▶ WHAT YOU WILL DO
An unaltered copy of the listing below is required.

------------------------------------------------------------------------

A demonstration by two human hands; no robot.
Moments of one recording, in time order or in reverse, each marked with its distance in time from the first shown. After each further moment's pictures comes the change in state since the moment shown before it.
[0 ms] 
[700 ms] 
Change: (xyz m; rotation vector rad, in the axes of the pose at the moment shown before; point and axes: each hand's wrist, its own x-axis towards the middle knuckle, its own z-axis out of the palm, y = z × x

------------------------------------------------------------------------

▶ WRITTEN ANSWER
A demonstration by two human hands; no robot.
Moments of one recording, in time order or in reverse, each marked with its distance in time from the first shown. After each further moment's pictures comes the change in state since the moment shown before it.
[0 ms] 
[700 ms] 
Change: (xyz m; rotation vector rad, in the axes of the pose at the moment shown before; point and axes: each hand's wrist, its own x-axis towards the middle knuckle, its own z-axis out of the palm, y = z × x

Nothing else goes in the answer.